In the Beginning

In the Beginning

Six name changes and a geographical shift would be enough reason to give anyone an identity crisis. Port Alfred, however, a beacon of heritage along the Eastern Cape coastline, suffers no personality disorders whatsoever, despite being previously named everything from Port Frances (after then-governor Lord Charles Somerset’s daughter-in-law) and Albany to Kowie Town and Victoria. And, the fact that her river was redirected so that its entry point would better accommodate ships, has only given her a stronger identity as a fun-loving holiday town where speedboats and waterskiiers are able to whizz through her waters.

It was during the 1820s that the British Settlers moved into the area – an attempt by Somerset to establish a buffer between the local Xhosa community and the Western Cape. These early inhabitants shacked up in tents, tin shanties and wagons until their huts and homes were completed. They planted crops and set up trade, dealing with voyagers landing at the seaside town and travelling inland to Grahamstown.
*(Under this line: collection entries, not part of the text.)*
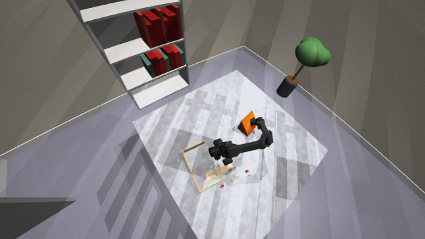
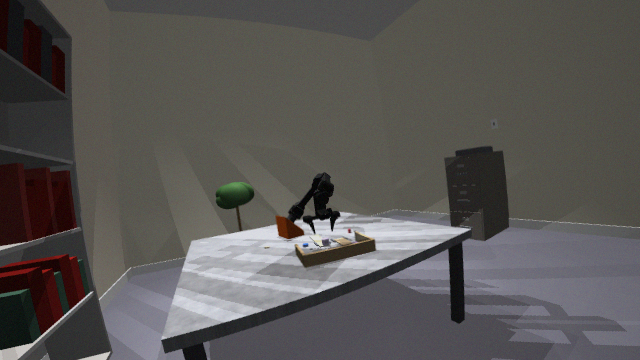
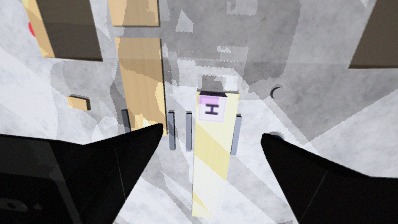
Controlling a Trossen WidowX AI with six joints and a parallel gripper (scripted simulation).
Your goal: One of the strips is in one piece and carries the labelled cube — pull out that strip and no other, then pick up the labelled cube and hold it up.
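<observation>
Now: gripper tip 9 cm to the left of the blue disc, 6 cm past it and 6 cm above it. Also, from my gripper tip: tan chip: 19 cm to the left, 6 cm below, 2 cm ahead.
</observation>
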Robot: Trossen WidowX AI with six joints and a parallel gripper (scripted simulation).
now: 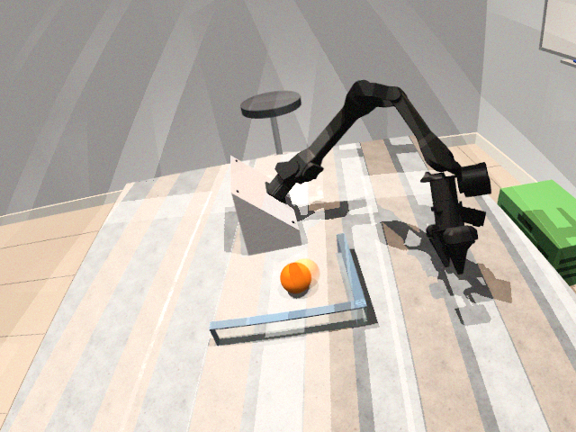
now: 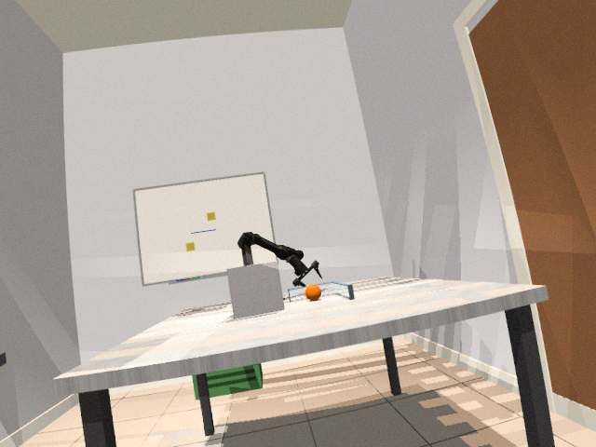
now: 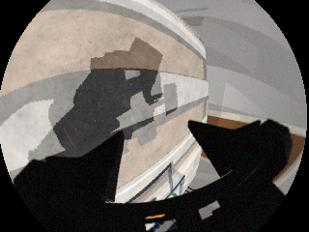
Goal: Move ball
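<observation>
Now: the orange ball 10 cm behind my gripper tip, 34 cm to the right of it and 1 cm below it. Round my gripper tip: see-through copy 10 cm behind, 32 cm to the right, 1 cm below.
</observation>
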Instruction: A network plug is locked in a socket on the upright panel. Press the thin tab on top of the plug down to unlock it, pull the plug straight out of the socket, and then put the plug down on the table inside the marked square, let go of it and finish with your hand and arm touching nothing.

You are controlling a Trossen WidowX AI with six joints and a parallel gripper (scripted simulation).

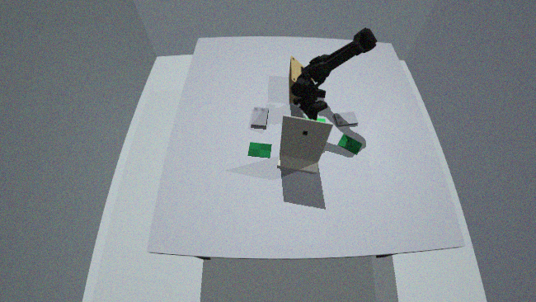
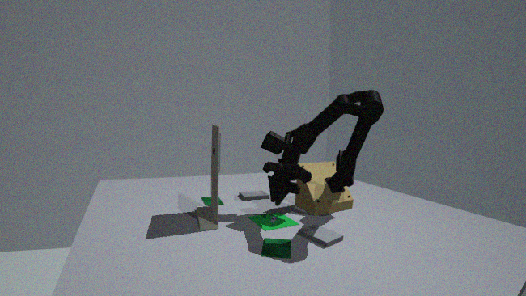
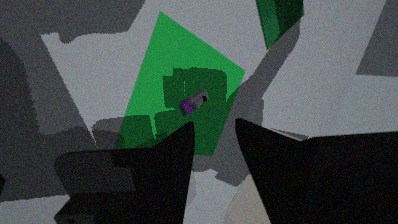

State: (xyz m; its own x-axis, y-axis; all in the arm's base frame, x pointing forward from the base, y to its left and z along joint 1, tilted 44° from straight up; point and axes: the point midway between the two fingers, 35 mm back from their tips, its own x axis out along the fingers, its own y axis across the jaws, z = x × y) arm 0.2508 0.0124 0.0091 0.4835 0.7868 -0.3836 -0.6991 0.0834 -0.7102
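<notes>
Right now my gripper tip is 1 cm short of the purple plug, 1 cm to the right of it and 5 cm above it. From my gripper tip the other things lie so: upright grey panel (18 cm ahead, 7 cm to the right, 8 cm above); then green marked square (1 cm ahead, 1 cm to the left, 5 cm below).
</notes>
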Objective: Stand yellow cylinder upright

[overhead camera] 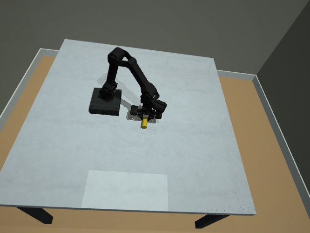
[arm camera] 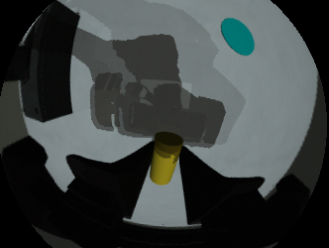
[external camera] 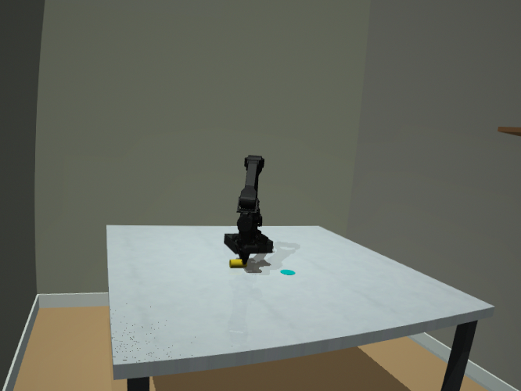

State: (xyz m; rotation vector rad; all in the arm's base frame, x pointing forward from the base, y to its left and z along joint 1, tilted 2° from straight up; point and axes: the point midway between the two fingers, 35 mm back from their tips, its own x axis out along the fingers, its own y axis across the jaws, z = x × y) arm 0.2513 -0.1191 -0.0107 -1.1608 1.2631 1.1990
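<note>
Right now the cyan circle is 160 mm to the left of my gripper tip, 80 mm ahead of it and 20 mm below it. Round my gripper tip: yellow tall cylinder 20 mm to the right.
</note>
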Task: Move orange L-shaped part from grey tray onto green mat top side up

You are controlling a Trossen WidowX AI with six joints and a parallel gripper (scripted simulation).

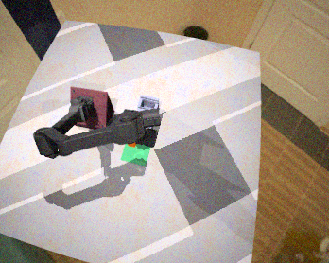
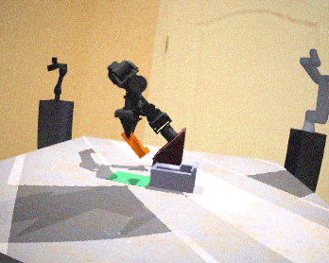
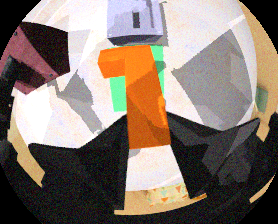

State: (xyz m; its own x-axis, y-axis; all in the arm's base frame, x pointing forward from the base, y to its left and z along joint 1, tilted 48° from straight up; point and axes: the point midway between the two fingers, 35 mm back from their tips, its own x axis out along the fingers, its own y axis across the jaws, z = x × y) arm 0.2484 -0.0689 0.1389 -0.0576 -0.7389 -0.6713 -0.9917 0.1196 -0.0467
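The green mat lies 17 cm below my gripper tip and 2 cm to the left of it. From my gripper tip the other things lie so: orange L-shaped part (3 cm to the left, 3 cm below, 1 cm behind).
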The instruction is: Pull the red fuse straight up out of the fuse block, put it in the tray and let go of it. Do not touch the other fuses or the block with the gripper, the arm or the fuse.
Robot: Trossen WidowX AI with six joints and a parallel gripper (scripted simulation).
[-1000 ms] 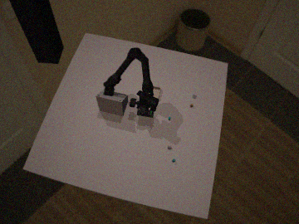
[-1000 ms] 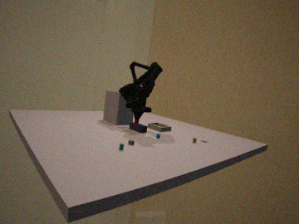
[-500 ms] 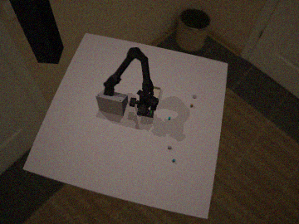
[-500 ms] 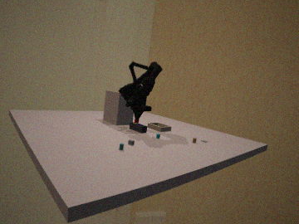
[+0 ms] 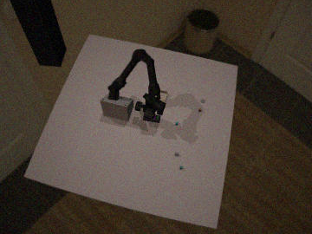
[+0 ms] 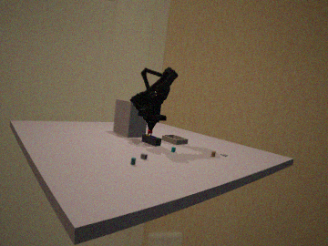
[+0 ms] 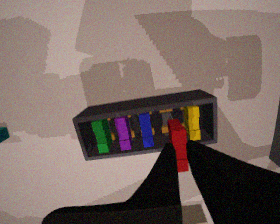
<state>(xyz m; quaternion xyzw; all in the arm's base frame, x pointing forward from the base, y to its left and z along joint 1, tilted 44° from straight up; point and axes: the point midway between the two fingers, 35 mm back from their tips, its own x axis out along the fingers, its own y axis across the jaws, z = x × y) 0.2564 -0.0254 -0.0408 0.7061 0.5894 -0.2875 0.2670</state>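
The shallow tray lies 180 mm to the left of my gripper tip, 70 mm below it and 50 mm ahead of it. Round my gripper tip: red fuse 10 mm below.
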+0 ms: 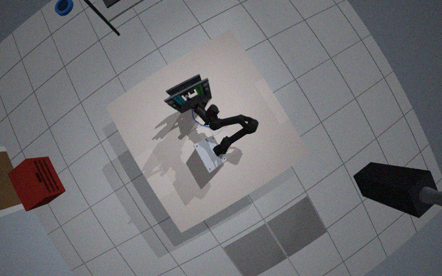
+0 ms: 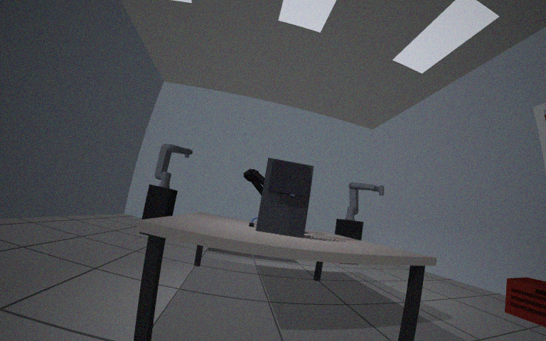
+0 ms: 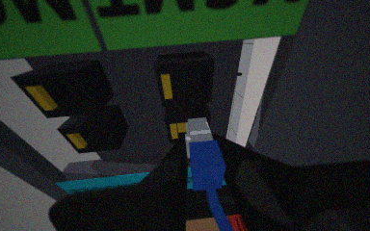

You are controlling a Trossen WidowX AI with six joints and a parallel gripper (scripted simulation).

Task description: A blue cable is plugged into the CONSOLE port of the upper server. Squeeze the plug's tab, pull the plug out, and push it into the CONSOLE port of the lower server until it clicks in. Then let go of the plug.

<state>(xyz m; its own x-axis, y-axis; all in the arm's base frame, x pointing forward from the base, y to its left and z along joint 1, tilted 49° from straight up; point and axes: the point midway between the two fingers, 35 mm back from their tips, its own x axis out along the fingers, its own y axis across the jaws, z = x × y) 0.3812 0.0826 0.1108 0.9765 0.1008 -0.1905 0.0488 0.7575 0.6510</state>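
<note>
Right now my gripper tip is right at the blue plug.
</note>
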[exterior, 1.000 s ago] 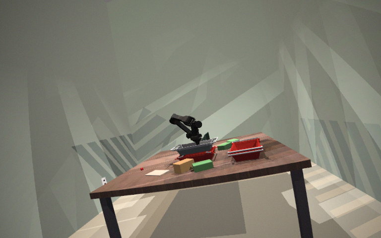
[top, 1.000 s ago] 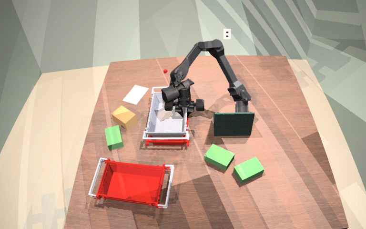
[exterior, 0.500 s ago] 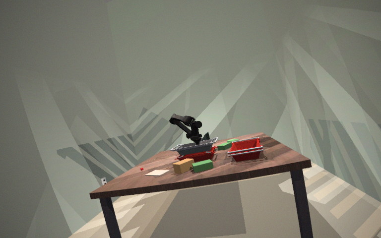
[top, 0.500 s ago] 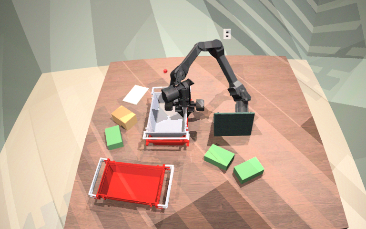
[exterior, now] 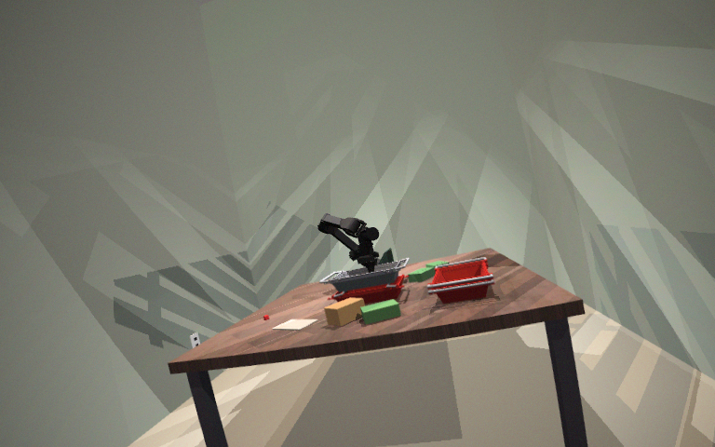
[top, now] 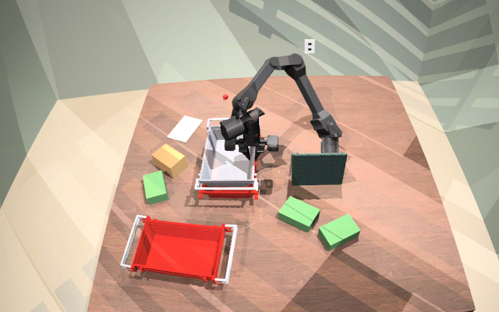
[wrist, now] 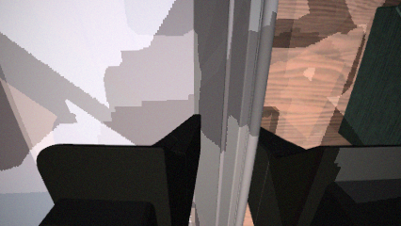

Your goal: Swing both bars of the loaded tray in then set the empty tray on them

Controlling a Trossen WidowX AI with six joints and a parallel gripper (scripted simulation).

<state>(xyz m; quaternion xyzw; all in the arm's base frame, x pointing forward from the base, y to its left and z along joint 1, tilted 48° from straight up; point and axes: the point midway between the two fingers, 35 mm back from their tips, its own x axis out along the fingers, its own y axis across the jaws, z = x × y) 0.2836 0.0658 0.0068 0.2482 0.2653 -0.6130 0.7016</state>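
The grey tray lies 80 mm ahead of my gripper tip and 30 mm above it. Also, from my gripper tip: white sheet 330 mm ahead, 240 mm to the right, 80 mm below; then red cube 470 mm to the right, 190 mm ahead, 80 mm below; then tan box 340 mm ahead, 50 mm below, 20 mm to the right.
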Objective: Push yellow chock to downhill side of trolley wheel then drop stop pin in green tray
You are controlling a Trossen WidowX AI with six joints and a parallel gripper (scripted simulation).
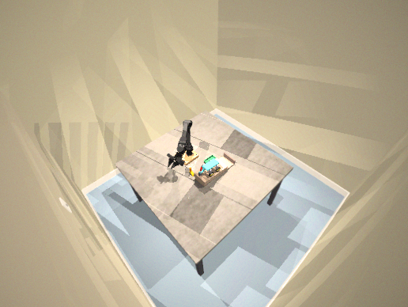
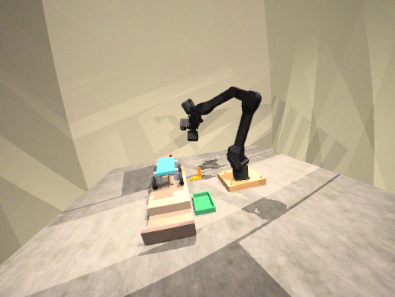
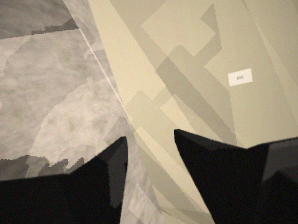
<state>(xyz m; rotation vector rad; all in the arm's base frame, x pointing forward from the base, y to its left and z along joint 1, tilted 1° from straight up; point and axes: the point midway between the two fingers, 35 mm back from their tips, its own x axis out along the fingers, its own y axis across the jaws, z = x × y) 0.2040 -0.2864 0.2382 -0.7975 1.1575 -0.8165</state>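
My gripper tip is 220 mm above the yellow chock and 210 mm to the right of it. Also, from my gripper tip: tan ramp (360 mm to the left, 200 mm below, 120 mm ahead); then red-headed stop pin (240 mm to the left, 120 mm below, 110 mm ahead); then trolley (350 mm to the left, 130 mm below, 120 mm ahead).
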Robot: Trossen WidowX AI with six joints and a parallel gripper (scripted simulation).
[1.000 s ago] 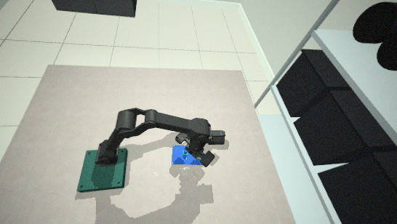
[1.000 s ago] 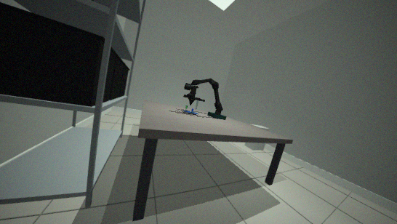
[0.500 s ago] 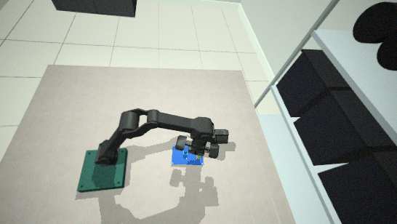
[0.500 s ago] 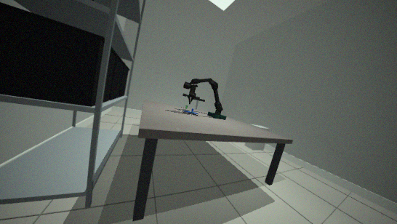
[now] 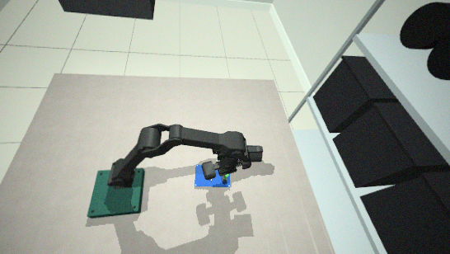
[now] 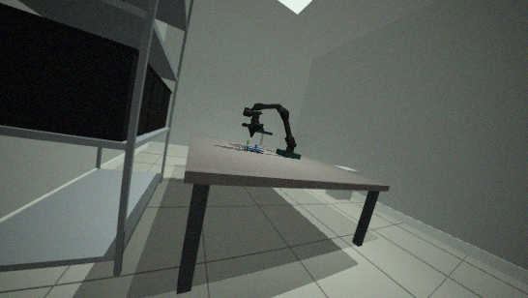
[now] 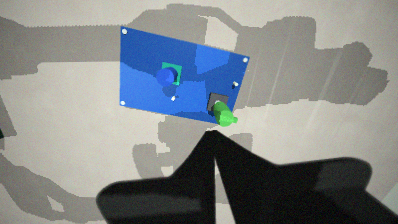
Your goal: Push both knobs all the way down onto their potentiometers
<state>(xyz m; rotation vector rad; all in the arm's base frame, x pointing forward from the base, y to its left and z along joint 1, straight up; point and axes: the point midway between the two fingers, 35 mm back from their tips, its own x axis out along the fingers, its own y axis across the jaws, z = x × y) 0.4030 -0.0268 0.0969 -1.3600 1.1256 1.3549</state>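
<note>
Now: gripper tip 50 mm above the green knob and 20 mm short of it. The rest, counted from my gripper tip: blue knob (70 mm below, 50 mm behind, 30 mm to the left).
</note>
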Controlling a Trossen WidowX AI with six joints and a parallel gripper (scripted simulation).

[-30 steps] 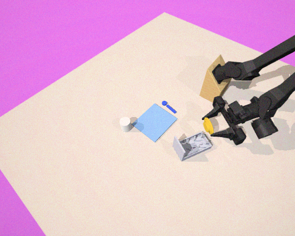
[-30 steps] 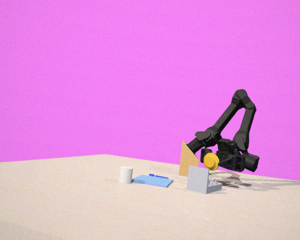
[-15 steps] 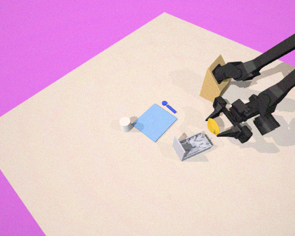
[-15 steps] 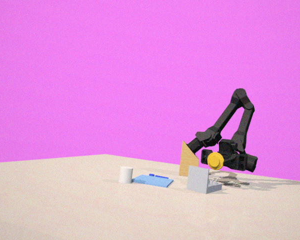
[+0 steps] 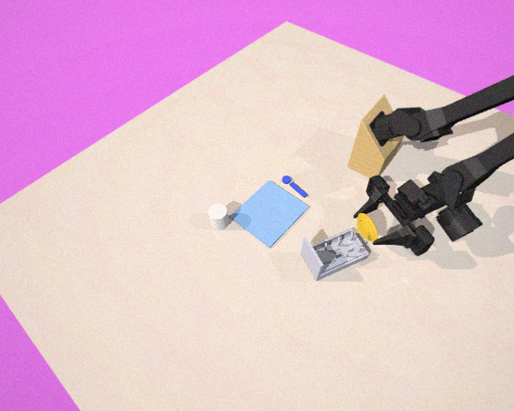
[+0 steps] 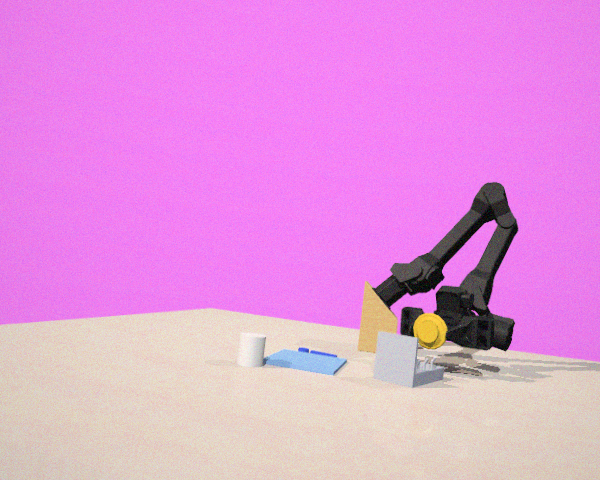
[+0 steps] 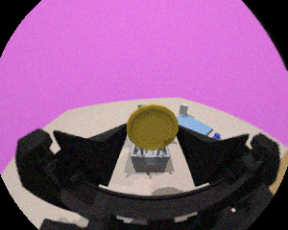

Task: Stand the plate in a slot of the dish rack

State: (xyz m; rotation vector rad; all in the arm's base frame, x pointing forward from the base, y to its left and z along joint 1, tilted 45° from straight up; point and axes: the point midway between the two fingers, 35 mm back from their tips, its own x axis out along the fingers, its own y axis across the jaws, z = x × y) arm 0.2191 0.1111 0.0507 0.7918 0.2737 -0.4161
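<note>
My gripper tip is now 60 mm above the grey dish rack, 50 mm short of it and 30 mm to the left of it. From my gripper tip the other things lie so: light blue mat: 210 mm to the right, 80 mm below, 40 mm ahead; then blue spoon: 220 mm to the right, 80 mm below, 60 mm behind; then yellow plate: 10 mm behind.
</note>
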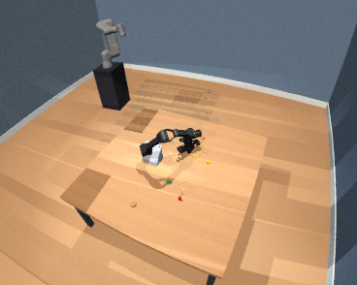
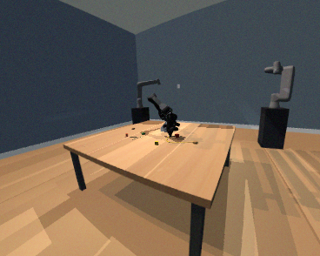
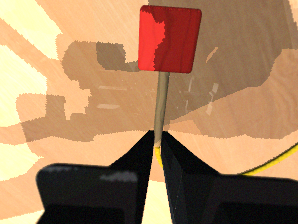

Sailors who had jumped ship also became part of the community, as did sea traders who opted to stay and make the attractive area their home too.

The popularity of Port Alfred meant that hotels had to be built.

In the Beginning 2The first one, The Cove (now Ferrymans), was established in front of a bubbling freshwater well, which still offers nature’s source today. The town’s other water attraction – the Kowie River – had its mouth widened at the time that it was redirected, allowing bigger ships to enter and dock and do their trade, giving the town greater accessibility to the outside world. This didn’t last long, however. Besides the sand banks causing too many shipwrecks (the church bell on the 1826 Settlers Church comes from one of these wrecks), a train line was completed between Port Elizabeth and Grahamstown in 1881, making inland transport from the bigger coastal city much more of an attractive option for traders. And so Port Alfred lost its appeal as a harbour town.

But she didn’t let this get to her. She knew that those who wanted to experience her charm and beauty would still pay her a visit. She was right! In 1860, Queen Victoria’s son, Prince Alfred, visited the confident town. In honour of his stamp-of-approval visit to celebrate his 16th birthday, the town was renamed one last time. Port Alfred: she is who she is.